# Shadow Report: MSNBC in HD?



## Stuart Sweet (Jun 19, 2006)

Folks, 

I spoke to a PR flack from NBC Universal, and he claimed to not have a lot of information, but he was confident that MSNBC HD would be available be the beginning of 2Q09. 

I tried to get an official press contact but as soon as I said I would post the information on a blog, he pretty much ran away


----------



## breevesdc (Aug 14, 2007)

That's good news. If only they were ready in time for the election.
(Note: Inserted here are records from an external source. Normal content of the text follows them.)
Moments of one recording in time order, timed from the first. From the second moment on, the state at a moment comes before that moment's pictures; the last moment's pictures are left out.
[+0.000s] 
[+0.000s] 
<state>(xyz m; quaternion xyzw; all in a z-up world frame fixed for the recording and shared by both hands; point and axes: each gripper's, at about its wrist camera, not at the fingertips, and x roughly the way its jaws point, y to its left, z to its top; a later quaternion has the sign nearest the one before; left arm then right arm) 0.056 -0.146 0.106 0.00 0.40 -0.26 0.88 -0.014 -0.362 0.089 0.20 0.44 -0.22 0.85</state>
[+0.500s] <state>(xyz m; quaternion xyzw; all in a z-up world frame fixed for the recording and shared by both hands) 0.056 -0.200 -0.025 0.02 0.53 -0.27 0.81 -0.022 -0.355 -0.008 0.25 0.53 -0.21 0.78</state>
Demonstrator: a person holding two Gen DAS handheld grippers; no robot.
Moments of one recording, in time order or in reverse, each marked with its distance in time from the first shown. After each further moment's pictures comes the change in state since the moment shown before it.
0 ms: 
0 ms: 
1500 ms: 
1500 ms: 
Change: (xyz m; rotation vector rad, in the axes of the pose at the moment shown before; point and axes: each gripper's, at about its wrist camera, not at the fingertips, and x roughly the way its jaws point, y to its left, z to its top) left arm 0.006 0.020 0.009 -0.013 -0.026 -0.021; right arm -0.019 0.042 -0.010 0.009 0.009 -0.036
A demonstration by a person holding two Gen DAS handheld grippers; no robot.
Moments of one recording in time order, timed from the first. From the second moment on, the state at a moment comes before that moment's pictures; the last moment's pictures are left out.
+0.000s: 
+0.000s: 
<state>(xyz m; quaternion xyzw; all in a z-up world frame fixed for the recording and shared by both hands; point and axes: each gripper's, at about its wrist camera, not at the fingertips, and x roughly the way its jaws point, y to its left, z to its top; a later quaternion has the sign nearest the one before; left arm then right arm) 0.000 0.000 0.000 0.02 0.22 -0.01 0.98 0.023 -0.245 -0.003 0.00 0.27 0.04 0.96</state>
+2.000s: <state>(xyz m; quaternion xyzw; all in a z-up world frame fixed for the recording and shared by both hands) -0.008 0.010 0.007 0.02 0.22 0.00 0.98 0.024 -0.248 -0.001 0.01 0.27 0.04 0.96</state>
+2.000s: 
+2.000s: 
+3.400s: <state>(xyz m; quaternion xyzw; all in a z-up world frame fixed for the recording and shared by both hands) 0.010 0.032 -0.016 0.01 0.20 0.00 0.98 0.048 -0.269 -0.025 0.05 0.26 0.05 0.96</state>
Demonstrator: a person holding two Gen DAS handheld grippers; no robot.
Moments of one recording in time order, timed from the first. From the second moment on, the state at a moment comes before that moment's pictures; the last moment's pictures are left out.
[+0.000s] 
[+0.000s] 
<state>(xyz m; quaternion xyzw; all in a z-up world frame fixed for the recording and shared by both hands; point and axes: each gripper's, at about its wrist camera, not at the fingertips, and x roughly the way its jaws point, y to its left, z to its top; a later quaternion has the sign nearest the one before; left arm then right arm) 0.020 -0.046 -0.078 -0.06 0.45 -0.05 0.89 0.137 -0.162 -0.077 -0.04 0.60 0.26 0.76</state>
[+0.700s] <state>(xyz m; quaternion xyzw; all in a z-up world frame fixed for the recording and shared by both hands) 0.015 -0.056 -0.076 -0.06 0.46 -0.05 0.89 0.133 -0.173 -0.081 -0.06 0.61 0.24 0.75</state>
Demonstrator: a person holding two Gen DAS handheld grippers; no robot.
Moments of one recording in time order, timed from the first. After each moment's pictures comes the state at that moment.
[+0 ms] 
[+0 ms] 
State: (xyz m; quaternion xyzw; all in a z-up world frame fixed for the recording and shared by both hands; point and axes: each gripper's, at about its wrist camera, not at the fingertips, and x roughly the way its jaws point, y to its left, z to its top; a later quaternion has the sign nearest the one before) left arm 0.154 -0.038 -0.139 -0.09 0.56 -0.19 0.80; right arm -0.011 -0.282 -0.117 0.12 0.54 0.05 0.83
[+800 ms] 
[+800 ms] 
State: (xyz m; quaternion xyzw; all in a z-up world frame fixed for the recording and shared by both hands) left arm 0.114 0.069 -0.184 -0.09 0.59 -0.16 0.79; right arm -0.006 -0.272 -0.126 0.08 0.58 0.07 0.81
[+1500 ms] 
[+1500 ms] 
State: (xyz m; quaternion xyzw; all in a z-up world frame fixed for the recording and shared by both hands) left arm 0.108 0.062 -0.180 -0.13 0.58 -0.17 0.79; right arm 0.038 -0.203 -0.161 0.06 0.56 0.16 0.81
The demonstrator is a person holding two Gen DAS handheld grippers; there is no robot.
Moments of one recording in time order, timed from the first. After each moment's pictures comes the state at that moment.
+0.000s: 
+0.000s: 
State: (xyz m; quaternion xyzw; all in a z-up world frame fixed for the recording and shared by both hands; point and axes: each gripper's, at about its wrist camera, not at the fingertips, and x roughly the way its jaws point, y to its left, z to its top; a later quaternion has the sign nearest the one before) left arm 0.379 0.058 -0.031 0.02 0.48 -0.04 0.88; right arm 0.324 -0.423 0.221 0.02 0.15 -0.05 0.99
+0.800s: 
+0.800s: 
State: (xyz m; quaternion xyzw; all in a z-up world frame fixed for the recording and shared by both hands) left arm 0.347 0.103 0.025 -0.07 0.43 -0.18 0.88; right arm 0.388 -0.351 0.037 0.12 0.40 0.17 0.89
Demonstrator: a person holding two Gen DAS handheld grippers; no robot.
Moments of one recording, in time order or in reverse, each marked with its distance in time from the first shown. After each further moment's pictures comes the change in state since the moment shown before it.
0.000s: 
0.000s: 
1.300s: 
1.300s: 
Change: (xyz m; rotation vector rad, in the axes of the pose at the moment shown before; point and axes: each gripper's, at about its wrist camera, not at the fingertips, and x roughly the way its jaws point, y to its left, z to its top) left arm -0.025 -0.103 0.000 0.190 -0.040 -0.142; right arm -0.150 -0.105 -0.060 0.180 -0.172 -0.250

IMHO MSNBC had the best election coverage but the worst picture quality of the major cable news networks.

Brian


----------



## Nick (Apr 23, 2002)

With all due respect to The Shadow, I first reported the official NBCU press release from MSNBC President Phil Griffin on DBSTalk, October 31, 2008. Previously, rumors and speculation had been circulating.

*TVWEEK: MSNBC to Go HD in the Spring*

Perhaps that flack should read NBCU press releases, and also make DBSTalk.com a must read. :sure:

_EDIT: I Can't wait to see my other girlfriend, Mika, in Hi-Def!_


----------



## Stuart Sweet (Jun 19, 2006)

Nick, thanks for the reminder. I'm pleased that I was able to confirm the information that you already posted!


----------